Requirement
Copy the lines running from the one that contains "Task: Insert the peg" to the end of the entries below, exactly and with no pictures.

Data in this exercise
——

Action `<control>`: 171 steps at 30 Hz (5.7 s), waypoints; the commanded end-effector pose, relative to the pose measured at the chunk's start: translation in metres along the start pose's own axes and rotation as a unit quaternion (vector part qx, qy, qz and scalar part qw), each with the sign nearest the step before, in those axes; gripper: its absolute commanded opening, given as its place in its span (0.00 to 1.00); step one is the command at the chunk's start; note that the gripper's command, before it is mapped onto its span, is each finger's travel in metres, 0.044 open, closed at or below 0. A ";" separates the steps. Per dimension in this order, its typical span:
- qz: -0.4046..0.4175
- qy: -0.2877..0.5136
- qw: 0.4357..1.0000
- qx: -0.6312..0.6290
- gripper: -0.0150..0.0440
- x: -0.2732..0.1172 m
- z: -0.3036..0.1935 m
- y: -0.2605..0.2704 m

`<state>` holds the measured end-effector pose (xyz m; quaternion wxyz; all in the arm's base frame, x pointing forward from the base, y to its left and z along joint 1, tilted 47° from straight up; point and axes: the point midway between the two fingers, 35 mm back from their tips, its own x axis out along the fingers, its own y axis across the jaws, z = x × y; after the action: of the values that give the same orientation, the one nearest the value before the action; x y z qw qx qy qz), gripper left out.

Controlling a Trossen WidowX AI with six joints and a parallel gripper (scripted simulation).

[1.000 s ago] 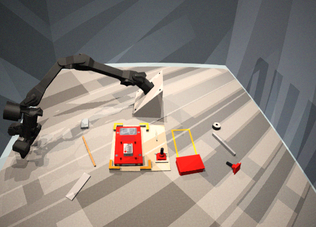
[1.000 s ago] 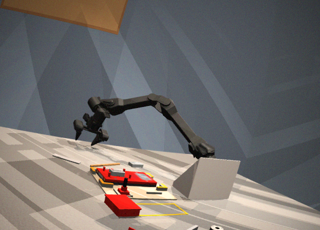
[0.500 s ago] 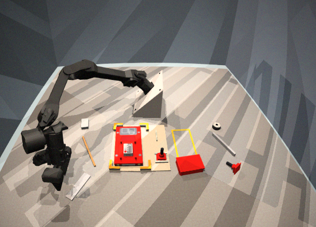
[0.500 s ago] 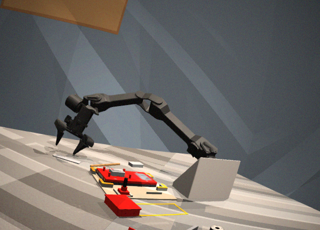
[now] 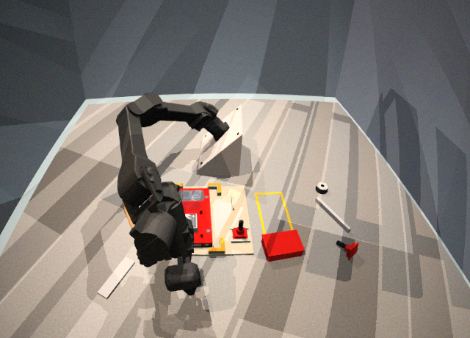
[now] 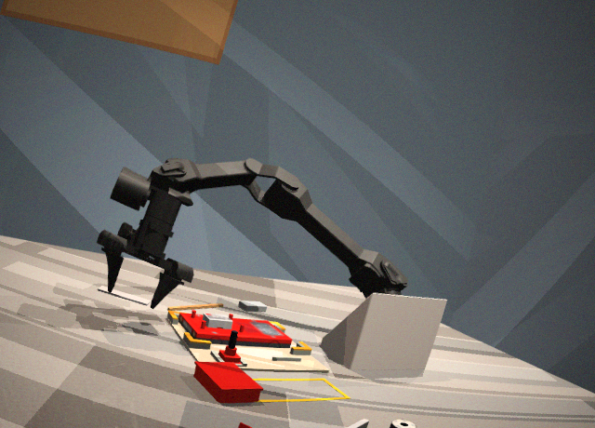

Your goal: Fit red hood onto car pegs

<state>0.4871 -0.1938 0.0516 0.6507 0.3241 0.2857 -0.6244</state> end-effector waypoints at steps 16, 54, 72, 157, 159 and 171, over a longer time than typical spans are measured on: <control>-0.117 -0.046 0.992 0.011 1.00 -0.016 -0.244 -0.060; -0.120 -0.055 0.991 0.012 1.00 0.007 -0.250 -0.071; -0.120 -0.056 0.991 0.012 1.00 0.023 -0.248 -0.076; -0.120 -0.054 0.991 0.014 0.25 0.010 -0.249 -0.074; -0.120 -0.054 0.991 0.014 0.25 0.001 -0.250 -0.072; -0.120 -0.053 0.991 0.014 0.25 -0.040 -0.255 -0.062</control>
<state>0.4312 0.0216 -0.0857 0.5820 0.2631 0.2777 -0.7176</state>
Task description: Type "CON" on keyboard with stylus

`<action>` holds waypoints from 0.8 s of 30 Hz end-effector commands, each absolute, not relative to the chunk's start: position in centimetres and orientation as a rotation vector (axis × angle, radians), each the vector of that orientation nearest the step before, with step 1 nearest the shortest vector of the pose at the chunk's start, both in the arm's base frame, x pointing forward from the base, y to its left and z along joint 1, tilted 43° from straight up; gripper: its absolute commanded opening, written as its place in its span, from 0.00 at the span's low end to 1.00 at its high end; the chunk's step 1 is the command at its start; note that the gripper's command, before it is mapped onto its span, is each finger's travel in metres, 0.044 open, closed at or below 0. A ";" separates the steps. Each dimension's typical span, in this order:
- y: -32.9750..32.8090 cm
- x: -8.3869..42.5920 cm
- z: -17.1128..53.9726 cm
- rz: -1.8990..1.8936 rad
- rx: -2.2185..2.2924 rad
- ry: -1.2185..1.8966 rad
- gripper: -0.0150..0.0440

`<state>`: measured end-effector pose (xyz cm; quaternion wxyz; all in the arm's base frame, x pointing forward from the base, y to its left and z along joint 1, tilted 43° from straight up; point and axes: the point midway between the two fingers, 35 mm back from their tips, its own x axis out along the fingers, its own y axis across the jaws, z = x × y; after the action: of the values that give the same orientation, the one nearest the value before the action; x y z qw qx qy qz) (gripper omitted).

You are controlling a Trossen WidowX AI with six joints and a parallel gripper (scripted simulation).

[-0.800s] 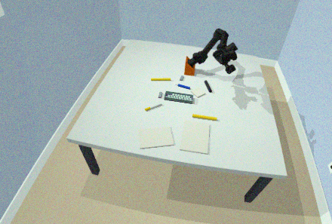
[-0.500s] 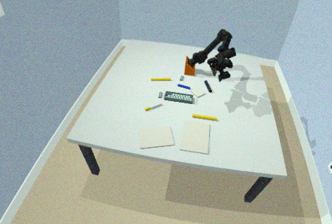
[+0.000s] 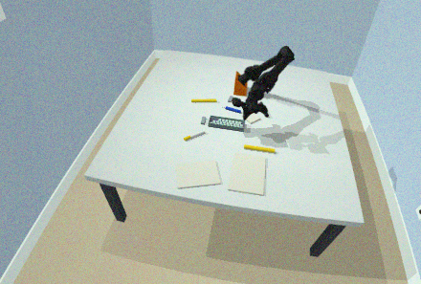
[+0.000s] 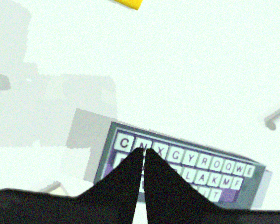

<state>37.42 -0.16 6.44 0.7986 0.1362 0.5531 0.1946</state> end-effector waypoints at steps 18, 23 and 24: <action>-0.8 35.6 0.6 0.546 0.620 1.462 0.25; -4.7 35.3 -3.0 0.546 0.618 1.462 0.25; -4.7 35.3 -3.0 0.546 0.618 1.462 0.25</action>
<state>35.67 -3.57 -1.73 0.6711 0.2740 0.6455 0.2407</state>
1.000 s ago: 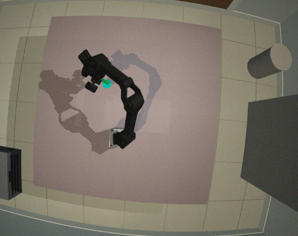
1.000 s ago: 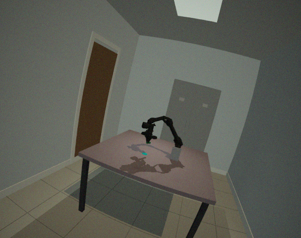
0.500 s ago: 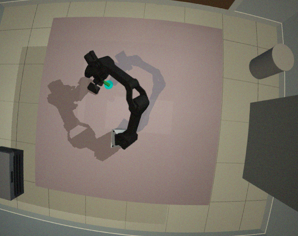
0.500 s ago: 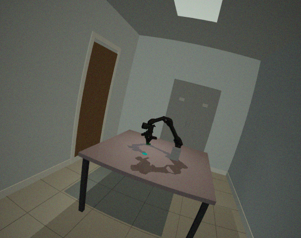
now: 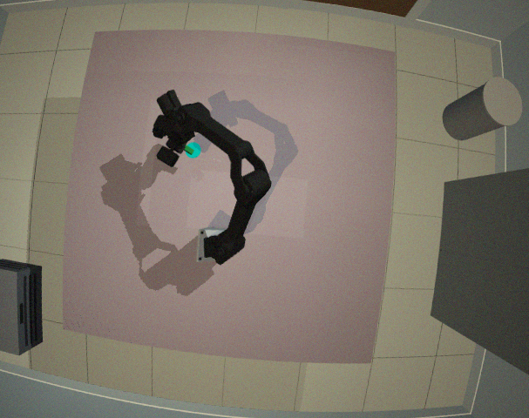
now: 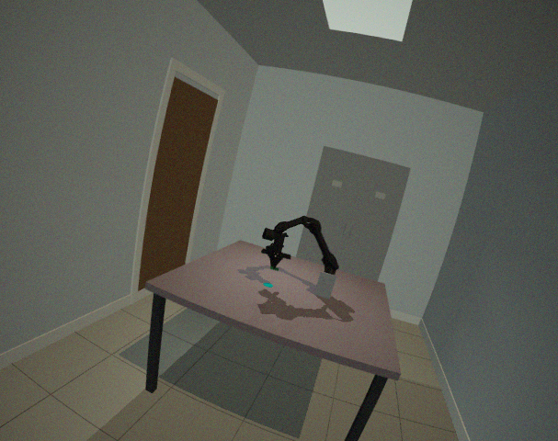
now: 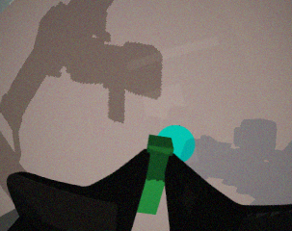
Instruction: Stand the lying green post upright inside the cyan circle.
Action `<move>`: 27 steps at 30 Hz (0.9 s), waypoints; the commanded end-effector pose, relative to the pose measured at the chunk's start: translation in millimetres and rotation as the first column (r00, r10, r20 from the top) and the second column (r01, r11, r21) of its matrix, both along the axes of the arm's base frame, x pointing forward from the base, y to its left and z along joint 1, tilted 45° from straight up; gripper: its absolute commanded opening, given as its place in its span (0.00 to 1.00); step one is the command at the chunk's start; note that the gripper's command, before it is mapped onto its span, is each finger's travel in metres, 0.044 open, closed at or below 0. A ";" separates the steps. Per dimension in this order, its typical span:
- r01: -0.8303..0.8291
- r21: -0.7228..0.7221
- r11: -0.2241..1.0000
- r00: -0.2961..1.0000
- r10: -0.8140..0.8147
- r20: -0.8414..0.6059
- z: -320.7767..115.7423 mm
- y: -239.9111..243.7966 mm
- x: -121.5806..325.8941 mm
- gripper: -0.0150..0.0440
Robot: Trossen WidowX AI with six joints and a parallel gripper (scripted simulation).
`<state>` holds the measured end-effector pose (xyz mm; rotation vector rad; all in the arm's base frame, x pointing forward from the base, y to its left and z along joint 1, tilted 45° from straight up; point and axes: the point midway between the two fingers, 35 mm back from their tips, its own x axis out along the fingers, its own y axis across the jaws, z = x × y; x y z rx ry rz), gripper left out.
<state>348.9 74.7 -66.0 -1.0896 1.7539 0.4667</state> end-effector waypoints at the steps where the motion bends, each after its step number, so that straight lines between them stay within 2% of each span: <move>1: 0.002 0.030 1.000 1.000 -0.002 -0.004 -2.5 -1.0 -2.9 0.29; 27: 0.010 0.218 0.976 0.999 -0.018 0.032 -12.4 -4.4 -3.7 0.29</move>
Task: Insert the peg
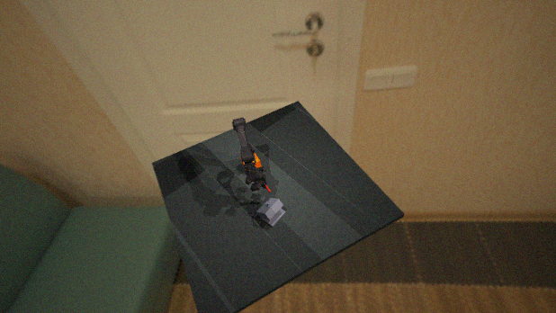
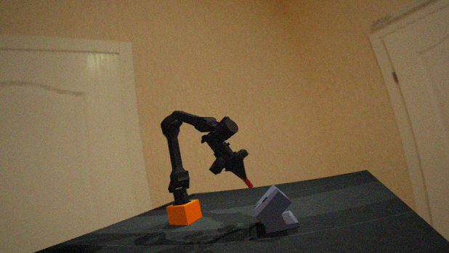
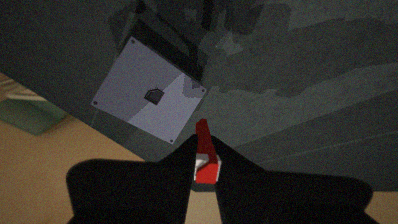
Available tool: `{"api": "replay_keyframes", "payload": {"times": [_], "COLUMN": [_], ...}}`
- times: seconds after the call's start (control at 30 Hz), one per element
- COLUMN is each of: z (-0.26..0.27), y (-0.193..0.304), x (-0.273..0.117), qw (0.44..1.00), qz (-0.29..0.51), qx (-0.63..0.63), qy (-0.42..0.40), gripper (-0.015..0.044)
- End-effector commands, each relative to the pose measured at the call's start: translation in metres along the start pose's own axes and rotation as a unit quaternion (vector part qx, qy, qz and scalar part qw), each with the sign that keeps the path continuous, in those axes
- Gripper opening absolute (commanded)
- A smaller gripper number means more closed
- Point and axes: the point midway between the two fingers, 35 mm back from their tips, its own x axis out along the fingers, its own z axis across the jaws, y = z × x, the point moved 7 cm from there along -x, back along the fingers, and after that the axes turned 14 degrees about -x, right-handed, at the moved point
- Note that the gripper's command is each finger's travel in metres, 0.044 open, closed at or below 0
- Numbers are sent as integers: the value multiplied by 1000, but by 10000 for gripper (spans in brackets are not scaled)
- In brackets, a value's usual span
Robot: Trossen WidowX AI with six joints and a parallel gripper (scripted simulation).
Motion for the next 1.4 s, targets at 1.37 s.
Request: {"api": "replay_keyframes", "payload": {"times": [1.37], "z": [18], "y": [-46], "x": [-26], "qw": [976], "qz": [48], "qx": [199], "qy": [-74], "gripper": [0]}}
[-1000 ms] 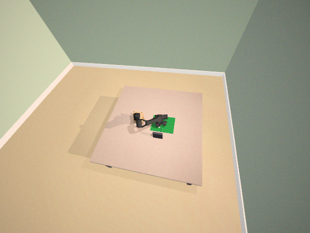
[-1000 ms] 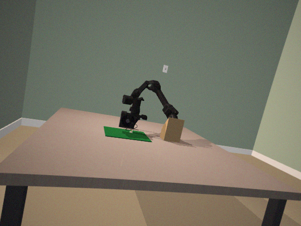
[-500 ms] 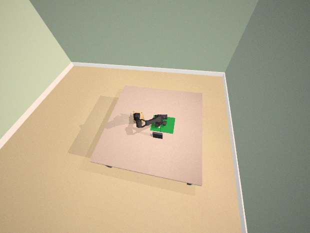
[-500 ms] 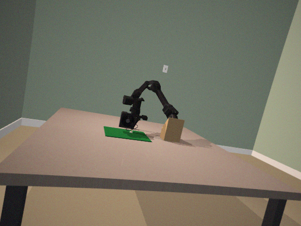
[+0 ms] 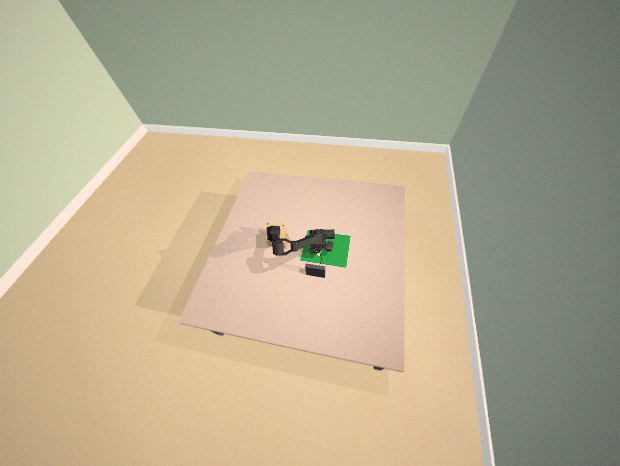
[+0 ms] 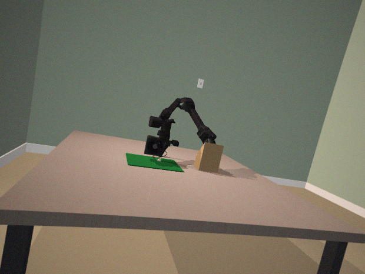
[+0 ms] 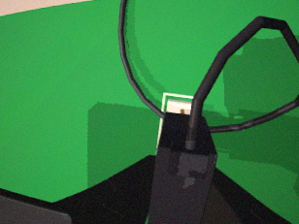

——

Response to this exercise
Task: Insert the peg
Available tool: `{"api": "replay_keyframes", "payload": {"times": [_], "COLUMN": [_], ...}}`
- times: seconds after the call's start (control at 30 Hz), one per element
- COLUMN is each of: z (-0.26..0.27), y (-0.193..0.304), x (-0.273..0.117), qw (0.44..1.00), qz (-0.29..0.51), qx (-0.63..0.63), qy (-0.42..0.40), gripper (-0.015..0.044)
- End-effector commands, each relative to the pose measured at the call's start: translation in metres along the start pose's own axes and rotation as a unit quaternion (vector part qx, qy, qz and scalar part qw), each with the sign that keeps the path continuous, in those axes
- Gripper opening absolute (commanded)
- A smaller gripper number means more closed
- Point and axes: the point midway between the two fingers, 35 mm back from their tips, its own x axis out along the fingers, its own z axis across the jaws, y = z × x, the point moved 7 cm from there along -x, back along the fingers, and after that the axes turned 14 degrees about -x, right-handed, at the moved point
- Note that the gripper's command is each finger's travel in metres, 0.044 open, closed at or below 0
- Numbers are sent as integers: the value multiplied by 1000, but by 10000 for gripper (spans in brackets are not scaled)
- In brackets, a value's usual span
Robot: Trossen WidowX AI with six joints and a parallel gripper (scripted simulation).
Motion for the next 1.4 s, targets at 1.37 s.
Request: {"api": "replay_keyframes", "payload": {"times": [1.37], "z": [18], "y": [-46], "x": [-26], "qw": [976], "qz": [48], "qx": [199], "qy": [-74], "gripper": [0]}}
[-1000 ms] 
[-1000 ms] 
[-500 ms] 
[-500 ms] 
[+0 ms] 
[+0 ms] 
[+0 ms] 

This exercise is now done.